Jean Jacques Lumumba is Patrice Lumumba’s nephew and an activist committed to the fight against corruption in the country.

The 38-year-old grew up in Kinshasa, raised by Lumumba’s mother and younger brother, but was forced into exile in 2016 for calling out corruption in the entourage of former Congolese president Joseph Kabila.

For him, his uncle remains a symbol of a fair and better Congo, and someone he draws inspiration from in his own activism.

“In my family, they tell me he was an atypical personality. He was quite frank and direct. He had a sense of honour and the search for truth from an early age right up to his political struggle,” Jean Jacques told Al Jazeera.

“He fought for justice and fairness. He himself refused corruption,” he added, calling corruption “one of the evils that characterise developing countries”.

“[Patrice Lumumba] wanted wellbeing and development … This is inspiring in the fight I continue to wage, for the emergence of the African continent.”

Jean Jacques feels Lumumba no longer belongs just to the DRC and Africa, but to all those who desire freedom and dignity around the world.

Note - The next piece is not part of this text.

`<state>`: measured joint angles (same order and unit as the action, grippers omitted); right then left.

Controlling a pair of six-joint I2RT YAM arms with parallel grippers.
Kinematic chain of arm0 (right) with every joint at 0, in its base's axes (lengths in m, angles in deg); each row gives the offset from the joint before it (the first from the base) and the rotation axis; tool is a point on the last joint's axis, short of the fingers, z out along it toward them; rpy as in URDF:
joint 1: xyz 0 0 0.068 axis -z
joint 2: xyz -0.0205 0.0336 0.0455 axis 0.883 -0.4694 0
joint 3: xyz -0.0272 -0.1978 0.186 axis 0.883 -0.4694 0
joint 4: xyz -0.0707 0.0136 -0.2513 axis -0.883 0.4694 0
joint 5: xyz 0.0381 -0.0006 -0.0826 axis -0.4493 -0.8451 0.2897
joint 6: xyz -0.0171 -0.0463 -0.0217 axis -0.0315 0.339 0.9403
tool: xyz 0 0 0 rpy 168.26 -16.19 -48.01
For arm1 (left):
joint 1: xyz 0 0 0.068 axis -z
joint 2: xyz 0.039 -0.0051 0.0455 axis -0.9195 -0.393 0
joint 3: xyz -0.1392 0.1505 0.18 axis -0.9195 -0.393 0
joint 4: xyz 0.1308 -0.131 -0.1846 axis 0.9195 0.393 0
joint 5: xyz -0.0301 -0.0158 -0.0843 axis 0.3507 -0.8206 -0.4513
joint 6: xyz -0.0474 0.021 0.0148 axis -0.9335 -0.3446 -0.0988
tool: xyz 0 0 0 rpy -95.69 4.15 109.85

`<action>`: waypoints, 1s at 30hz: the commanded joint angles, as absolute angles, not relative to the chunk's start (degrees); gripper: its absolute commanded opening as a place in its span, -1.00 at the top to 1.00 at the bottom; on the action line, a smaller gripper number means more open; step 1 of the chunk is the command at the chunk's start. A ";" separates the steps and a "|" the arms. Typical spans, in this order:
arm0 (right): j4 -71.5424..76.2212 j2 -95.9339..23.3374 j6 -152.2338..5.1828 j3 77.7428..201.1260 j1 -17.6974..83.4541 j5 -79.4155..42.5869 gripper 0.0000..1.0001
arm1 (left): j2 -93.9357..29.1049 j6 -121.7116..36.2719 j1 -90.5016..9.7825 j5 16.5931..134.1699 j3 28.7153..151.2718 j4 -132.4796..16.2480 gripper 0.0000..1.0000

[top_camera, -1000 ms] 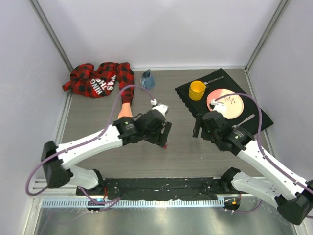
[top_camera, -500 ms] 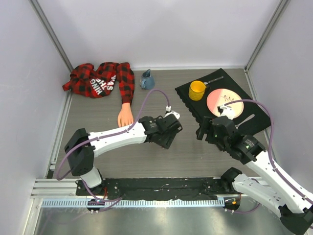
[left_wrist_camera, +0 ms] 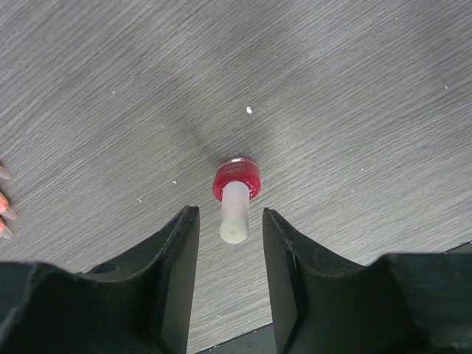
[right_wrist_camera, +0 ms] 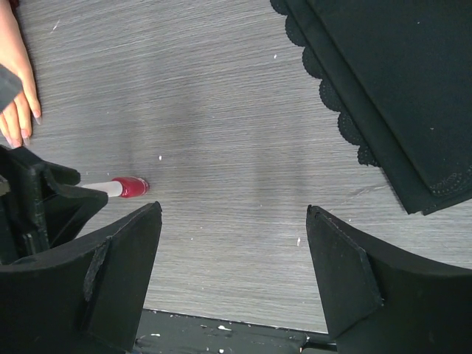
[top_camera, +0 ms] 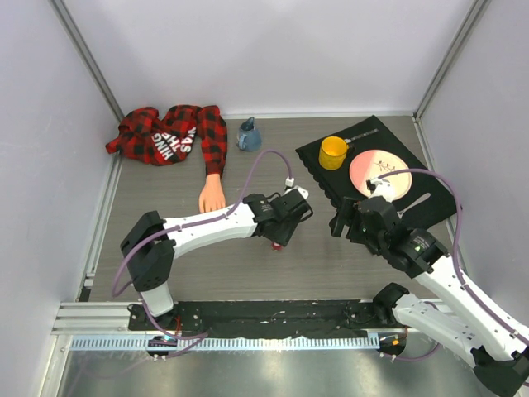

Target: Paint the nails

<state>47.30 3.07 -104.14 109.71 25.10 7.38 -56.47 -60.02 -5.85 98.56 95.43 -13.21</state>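
A small red polish bottle (left_wrist_camera: 236,179) with a white cap stands upright on the grey table. My left gripper (left_wrist_camera: 230,214) hangs straight over it, open, a finger on either side of the cap with a gap on both sides. The bottle (top_camera: 276,246) peeps out beneath that gripper (top_camera: 279,234) in the top view. The peach mannequin hand (top_camera: 212,197) lies to the left, and its nails (right_wrist_camera: 22,133) point toward the near edge. My right gripper (right_wrist_camera: 232,210) hovers wide open over bare table, with the bottle (right_wrist_camera: 130,186) to its left.
The red-and-black plaid sleeve (top_camera: 165,135) lies bunched at the back left, with a blue object (top_camera: 249,135) beside it. A black mat (top_camera: 318,157) at the back right carries a yellow cup (top_camera: 333,152) and a pink plate (top_camera: 380,174).
My left gripper has swung right and come down over the polish bottle, and its fingers have drawn closer together. The right arm has shifted slightly.
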 commanded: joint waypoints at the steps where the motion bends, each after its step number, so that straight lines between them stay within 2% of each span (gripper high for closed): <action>1: 44.81 3.65 -103.71 109.42 25.27 7.16 -0.69 | -57.03 -59.00 -6.21 97.79 97.28 -15.32 0.15; 9: 44.11 3.39 -103.62 108.89 25.27 6.28 -0.68 | -57.99 -59.00 -6.30 97.18 96.58 -15.93 0.39; 10: 44.11 3.30 -103.54 108.89 25.27 6.10 -0.69 | -57.82 -59.00 -6.30 97.18 96.40 -16.37 0.49; 15: 43.23 3.21 -103.45 108.45 25.35 5.75 -0.69 | -57.82 -58.83 -6.74 96.56 95.35 -16.72 0.74; 16: 43.14 2.95 -103.45 108.27 25.27 5.32 -0.68 | -57.65 -58.74 -6.74 96.48 95.08 -16.90 0.88; 18: 42.35 2.77 -103.27 107.84 25.18 4.52 -0.69 | -57.21 -58.65 -6.74 96.65 94.56 -16.81 0.98; 25: 35.94 1.54 -98.27 105.55 24.65 -4.09 -0.68 | -51.15 -59.88 -7.97 96.04 97.71 -9.09 1.00; 28: 30.33 0.14 -95.37 103.71 21.15 -6.81 -0.64 | -47.98 -61.20 -9.46 94.90 101.49 -3.02 1.00; 30: 23.39 0.05 -91.77 101.95 14.84 -7.08 -0.62 | -45.43 -62.51 -10.25 93.76 103.42 -0.03 1.00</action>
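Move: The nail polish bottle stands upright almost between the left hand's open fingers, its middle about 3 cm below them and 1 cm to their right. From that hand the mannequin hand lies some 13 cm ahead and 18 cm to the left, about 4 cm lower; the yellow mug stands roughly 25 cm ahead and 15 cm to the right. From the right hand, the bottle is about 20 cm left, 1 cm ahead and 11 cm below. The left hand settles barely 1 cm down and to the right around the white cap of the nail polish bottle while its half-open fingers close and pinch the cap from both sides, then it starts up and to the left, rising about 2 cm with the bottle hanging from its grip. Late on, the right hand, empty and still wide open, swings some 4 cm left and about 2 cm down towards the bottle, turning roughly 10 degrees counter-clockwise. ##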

Lumumba pickets 1961 AP photo
Picketers carrying anti-Belgian and pro-Lumumba placards parade on New York’s West 51st Street outside The Associated Press Building on February 11, 1961, after Lumumba was killed but news of his death had not yet been released [File: Jacob Harris/AP Photo]

Although he never met his uncle, he is pleased that his memory and legacy continue to live on.

And although he came to a tragic and devastating end, for Jean Jacques, Lumumba’s demise is also something that has immortalised his name and the battles he waged.

African leaders should honour the memory of people like him and others who paid with their lives to build a “developed, radiant and prosperous Africa, ready to assert itself in the concert of nations”, the younger Lumumba said.

Lumumba’s ‘eternal’ legacy

More than six decades after Lumumba was killed, the DRC is in the midst of multiple crises – from armed rebellions to resource extraction and poverty.

Although it is a country of immense natural wealth, it has not found its way to the majority of Congolese people – something many in the country attribute to the continued exploitation by internal and external forces.

Daniel Makasi, a resident of Goma, believes that the colonialism Lumumba was so determined to fight, is still going strong – though it manifests in different ways today.

“Today, there are several forms of colonisation that continue through the multinationals that exploit resources in the DRC and that do not benefit ordinary citizens,” he told Al Jazeera.

He added that Africans need to channel the spirit of Lumumba to stop such neo-colonialism as far as possible, so they can enjoy the fullness of their natural wealth.

Lumumba was able to transform the country in a short space of time, making Congolese “prouder”, and that makes him “eternal”, Makasi said, urging people to follow his example.

Others also agree that future generations owe Lumumba an “immeasurable” debt for what he started.

“For me, Patrice Emery Lumumba is a symbol of resistance to imperialist forces,” said Moise Komayombi, another Goma resident, remembering the June 1960 Independence Day address that the Belgians considered a “vicious attack” but that inspires many Africans to this day.

“He inspired us to remain nationalists and protect our homeland against all forms of colonisation,” Komayombi said, reminding himself that Lumumba’s work is still not done.